顔面神経は側頭枝、頬骨枝、頬筋枝、下顎縁枝の4つに分かれており、麻痺すると多彩な症状が現れます。全部の神経の枝が麻痺する場合と、ある部分だけが麻痺する場合があります。
笑いの再建については、自然回復の可能性がある場合は、麻痺後1年程経過した後再建を検討します。自然回復の可能性が低い場合には、麻痺からの経過時間が短い程顔面の筋肉が萎縮しないため、早期から積極的な手術を行っていきます。
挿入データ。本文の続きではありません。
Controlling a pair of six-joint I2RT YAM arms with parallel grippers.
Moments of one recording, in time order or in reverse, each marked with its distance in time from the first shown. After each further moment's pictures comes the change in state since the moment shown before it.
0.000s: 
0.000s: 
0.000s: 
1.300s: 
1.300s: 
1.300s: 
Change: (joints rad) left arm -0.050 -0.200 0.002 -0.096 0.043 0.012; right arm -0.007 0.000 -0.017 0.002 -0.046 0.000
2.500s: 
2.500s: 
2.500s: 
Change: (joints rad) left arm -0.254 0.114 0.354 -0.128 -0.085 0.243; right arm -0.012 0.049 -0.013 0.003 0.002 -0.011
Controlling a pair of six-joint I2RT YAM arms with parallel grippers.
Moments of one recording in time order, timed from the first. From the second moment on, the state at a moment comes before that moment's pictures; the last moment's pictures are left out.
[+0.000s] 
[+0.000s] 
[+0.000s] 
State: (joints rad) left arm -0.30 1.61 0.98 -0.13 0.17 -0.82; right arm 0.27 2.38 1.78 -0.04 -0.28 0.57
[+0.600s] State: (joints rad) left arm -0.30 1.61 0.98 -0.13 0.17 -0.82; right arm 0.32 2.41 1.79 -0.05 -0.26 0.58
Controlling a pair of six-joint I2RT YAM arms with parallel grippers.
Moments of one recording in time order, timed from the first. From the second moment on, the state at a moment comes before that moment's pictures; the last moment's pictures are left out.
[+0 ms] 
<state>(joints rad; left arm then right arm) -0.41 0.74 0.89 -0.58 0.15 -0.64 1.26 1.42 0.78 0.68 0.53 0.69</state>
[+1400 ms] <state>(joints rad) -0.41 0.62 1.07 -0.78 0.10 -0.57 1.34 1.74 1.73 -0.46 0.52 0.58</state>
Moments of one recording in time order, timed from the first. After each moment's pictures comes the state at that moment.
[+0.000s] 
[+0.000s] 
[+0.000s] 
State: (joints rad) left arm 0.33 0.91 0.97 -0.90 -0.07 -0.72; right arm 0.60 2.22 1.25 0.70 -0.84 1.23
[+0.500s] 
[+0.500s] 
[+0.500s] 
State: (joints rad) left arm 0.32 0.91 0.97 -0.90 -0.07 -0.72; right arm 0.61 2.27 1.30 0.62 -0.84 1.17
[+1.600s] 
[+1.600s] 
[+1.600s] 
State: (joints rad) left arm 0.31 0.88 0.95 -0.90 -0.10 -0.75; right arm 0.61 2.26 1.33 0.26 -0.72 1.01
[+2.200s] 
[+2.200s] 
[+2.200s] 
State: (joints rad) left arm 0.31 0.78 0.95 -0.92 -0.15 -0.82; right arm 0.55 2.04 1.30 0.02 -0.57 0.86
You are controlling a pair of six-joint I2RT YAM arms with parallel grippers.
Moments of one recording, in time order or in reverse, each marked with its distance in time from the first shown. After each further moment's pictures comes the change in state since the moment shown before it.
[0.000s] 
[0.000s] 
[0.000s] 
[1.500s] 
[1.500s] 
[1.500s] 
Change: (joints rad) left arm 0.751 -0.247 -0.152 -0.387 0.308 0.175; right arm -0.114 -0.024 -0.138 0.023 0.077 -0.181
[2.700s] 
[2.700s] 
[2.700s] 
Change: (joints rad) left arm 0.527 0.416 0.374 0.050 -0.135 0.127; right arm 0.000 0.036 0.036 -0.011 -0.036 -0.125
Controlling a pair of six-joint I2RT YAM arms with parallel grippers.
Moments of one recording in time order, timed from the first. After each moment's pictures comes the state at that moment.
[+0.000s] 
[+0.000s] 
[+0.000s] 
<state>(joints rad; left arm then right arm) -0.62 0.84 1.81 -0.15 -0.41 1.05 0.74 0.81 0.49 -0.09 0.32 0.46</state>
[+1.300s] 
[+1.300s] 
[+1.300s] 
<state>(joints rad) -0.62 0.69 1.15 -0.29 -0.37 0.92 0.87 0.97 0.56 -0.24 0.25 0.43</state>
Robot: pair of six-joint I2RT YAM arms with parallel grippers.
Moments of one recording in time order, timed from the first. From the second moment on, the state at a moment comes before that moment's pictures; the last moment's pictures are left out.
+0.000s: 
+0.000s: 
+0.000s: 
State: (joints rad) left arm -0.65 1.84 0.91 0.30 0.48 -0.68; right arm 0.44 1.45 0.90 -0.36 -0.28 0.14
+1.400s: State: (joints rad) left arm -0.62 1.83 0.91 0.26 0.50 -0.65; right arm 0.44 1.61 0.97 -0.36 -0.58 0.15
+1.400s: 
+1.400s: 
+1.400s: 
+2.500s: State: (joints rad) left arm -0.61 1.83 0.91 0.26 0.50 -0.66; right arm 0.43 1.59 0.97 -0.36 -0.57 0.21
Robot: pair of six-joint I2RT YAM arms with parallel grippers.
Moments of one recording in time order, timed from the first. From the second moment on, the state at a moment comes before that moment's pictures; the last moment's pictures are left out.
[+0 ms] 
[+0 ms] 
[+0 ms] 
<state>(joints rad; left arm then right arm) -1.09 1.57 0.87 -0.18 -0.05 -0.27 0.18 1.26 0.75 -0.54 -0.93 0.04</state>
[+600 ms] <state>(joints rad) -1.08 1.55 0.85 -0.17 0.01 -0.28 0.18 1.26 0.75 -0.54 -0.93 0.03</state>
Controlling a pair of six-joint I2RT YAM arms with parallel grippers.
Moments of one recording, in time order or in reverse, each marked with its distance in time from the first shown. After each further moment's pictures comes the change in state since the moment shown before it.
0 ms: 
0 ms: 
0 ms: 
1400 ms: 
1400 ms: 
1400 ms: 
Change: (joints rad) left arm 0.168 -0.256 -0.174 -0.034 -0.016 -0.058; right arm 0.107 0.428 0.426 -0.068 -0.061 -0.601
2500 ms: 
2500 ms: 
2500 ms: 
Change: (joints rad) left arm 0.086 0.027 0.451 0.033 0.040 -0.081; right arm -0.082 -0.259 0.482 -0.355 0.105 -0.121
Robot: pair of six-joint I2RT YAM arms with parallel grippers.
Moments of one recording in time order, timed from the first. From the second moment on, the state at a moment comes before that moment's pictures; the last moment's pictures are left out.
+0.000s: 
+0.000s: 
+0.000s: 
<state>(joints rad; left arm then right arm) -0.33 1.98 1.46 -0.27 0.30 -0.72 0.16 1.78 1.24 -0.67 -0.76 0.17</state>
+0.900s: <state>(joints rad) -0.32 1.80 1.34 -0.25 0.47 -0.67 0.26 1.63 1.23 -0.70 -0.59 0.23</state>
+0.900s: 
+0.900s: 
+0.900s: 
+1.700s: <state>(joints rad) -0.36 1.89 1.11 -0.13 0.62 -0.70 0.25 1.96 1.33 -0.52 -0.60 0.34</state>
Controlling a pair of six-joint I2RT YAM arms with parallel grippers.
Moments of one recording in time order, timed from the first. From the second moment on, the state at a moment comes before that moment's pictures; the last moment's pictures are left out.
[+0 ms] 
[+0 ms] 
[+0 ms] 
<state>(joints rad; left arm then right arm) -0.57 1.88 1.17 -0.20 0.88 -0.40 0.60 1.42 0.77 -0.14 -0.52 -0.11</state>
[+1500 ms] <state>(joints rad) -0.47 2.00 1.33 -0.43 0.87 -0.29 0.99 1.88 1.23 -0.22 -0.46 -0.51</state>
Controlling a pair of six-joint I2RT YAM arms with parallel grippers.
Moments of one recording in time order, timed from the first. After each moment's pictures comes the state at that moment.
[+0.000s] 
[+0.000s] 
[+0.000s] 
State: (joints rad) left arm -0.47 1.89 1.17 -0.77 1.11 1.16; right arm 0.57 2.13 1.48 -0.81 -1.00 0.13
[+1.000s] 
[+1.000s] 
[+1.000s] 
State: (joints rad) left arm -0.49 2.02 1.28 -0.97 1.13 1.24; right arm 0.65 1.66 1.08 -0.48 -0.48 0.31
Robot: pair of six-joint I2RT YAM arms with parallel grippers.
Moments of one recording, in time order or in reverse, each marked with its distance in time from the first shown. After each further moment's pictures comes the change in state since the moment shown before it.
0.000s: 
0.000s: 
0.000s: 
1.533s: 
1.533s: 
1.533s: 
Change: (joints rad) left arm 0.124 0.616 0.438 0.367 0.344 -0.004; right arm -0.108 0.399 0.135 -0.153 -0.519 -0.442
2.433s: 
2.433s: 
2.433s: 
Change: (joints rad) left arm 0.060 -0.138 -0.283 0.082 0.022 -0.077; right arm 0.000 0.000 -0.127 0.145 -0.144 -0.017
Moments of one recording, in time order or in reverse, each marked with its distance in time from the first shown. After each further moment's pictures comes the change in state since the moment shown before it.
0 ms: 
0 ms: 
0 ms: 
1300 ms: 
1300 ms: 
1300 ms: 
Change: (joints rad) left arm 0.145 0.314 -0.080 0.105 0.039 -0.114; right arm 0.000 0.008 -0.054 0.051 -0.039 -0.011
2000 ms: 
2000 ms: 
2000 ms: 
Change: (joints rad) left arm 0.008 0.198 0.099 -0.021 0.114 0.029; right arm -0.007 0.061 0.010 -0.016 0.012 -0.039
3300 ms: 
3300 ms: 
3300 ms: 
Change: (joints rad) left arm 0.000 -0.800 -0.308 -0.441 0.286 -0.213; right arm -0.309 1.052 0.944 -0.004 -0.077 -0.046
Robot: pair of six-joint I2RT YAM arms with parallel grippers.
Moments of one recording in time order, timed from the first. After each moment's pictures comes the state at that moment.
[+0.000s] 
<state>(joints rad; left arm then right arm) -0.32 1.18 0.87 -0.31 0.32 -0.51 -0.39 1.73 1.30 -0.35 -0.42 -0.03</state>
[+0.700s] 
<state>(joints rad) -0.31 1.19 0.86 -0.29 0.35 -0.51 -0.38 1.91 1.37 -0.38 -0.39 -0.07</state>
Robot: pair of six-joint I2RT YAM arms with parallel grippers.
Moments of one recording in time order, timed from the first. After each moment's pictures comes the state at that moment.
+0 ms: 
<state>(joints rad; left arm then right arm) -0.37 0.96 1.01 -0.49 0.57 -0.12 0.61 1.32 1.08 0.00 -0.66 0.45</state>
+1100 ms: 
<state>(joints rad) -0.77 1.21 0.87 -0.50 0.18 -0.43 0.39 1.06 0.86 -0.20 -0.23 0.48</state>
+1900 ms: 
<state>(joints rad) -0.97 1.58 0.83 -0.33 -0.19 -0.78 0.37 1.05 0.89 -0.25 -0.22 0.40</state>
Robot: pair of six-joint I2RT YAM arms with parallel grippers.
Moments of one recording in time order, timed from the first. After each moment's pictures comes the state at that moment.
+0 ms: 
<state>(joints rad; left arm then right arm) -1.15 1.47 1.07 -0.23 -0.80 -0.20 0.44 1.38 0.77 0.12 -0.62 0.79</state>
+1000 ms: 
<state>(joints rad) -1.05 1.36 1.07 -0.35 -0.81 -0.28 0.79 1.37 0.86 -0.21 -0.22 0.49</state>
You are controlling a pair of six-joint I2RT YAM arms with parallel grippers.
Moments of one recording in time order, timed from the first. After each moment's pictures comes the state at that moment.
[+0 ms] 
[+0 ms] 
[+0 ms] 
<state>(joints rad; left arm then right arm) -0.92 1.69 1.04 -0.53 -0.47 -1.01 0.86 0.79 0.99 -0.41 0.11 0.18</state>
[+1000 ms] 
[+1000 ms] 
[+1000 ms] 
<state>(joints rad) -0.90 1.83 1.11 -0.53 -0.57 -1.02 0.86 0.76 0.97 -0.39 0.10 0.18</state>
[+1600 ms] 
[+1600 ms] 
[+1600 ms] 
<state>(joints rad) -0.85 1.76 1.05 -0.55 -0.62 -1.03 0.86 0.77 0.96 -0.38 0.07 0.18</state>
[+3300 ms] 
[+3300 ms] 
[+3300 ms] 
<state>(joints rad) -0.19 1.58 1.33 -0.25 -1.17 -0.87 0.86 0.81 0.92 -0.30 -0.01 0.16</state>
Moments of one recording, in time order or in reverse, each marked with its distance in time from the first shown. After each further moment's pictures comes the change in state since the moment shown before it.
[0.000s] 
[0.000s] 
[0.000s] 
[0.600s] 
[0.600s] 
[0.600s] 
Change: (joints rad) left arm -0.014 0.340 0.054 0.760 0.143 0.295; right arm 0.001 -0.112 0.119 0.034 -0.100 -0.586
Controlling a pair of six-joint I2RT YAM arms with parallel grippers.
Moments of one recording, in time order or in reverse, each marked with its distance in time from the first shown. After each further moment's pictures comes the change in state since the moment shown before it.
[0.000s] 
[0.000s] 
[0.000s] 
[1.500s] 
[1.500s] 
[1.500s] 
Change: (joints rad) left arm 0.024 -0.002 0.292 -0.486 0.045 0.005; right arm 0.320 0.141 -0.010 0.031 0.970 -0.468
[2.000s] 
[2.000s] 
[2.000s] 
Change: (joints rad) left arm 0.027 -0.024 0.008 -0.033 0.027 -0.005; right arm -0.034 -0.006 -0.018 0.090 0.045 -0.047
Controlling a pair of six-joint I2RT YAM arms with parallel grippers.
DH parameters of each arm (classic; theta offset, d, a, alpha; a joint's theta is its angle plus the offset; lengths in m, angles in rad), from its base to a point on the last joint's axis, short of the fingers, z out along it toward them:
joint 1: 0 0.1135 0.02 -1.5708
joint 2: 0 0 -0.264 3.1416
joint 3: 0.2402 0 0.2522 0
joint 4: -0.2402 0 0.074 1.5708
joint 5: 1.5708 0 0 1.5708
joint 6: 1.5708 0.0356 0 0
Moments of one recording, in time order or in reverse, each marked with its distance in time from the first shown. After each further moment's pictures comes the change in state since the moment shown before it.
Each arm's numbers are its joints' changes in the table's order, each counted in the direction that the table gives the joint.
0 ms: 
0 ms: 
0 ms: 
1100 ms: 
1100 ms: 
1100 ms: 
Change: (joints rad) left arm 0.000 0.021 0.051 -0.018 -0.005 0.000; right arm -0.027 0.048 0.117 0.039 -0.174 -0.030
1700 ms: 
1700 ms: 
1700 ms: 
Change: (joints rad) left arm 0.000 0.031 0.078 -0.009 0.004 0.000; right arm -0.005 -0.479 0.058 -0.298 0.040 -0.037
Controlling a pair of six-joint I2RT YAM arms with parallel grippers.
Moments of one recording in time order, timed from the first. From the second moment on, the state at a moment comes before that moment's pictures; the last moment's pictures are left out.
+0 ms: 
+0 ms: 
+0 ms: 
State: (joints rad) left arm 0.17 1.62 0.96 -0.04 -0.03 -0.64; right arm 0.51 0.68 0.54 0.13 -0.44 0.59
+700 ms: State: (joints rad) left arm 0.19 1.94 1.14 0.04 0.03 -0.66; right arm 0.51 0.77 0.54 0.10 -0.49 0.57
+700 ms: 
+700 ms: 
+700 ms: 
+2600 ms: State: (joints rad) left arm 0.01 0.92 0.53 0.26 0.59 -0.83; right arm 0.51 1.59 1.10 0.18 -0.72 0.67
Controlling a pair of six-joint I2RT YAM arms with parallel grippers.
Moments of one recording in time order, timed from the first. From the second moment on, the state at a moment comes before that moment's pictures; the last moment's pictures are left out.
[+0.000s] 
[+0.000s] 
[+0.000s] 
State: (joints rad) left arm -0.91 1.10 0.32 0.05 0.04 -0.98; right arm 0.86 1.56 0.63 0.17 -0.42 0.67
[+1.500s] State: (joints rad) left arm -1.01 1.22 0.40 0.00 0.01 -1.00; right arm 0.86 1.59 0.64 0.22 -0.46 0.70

兎眼による角結膜炎を生じている場合には失明の可能性があるのでなるべく早く手術を行うことが肝要です。当科では、兎眼により結膜充血や角膜潰瘍が生じた場合には角膜知覚の再建術も行っている全国的にも数少ない施設です。この手術により病的共同運動に対してまぶたが閉じる動き(不随意の閉瞼運動)を弱くすることが可能です。
側頭枝の麻痺により眉毛が健側より下がります。眉毛頭側の余剰の皮膚を切除します。
しかし、健側のように眉毛は動きませんので、眉毛を挙上するような表情や目を閉じたときには左右差がでます。
大腿筋膜を採取し、頬部の皮下に移植し鼻唇溝(ほうれい線)、口唇を吊り上げます。
上眼瞼も眉毛の下垂により下がってきますので余剰の皮膚を切除します。
下眼瞼も頬部の下垂により外反しますので耳介軟骨や大腿筋膜を移植して吊り上げます。
眼瞼を閉じる眼輪筋麻痺により眼が閉じられない状態(兎眼)があるときには下眼瞼のつり上げと共に上眼瞼の調整も必要になることがあります。
側頭筋移行術:兎眼となった場合に側頭筋の一部を上下眼瞼に移動し閉瞼させる方法です。
神経血管をつけて薄筋や広背筋を移植し、健側の顔面神経や舌下神経、三叉神経などと縫合します。
神経を縫合した部位から新しい神経が目的組織に伸長して初めて機能が回復しますので、手術から回復するまで一年以上かかることもあります。
また顔面神経は複雑な顔の表情を作る、数多い筋肉を支配する神経が束になっていますので、それらを正確に一本一本繋ぐことは不可能です。従って、手術後うまく動きが回復しても、意図した表情にならない場合がほとんどです。運動が回復してきたら鏡を見ながら表情を作る練習(リハビリテーション)を行うことが重要になります。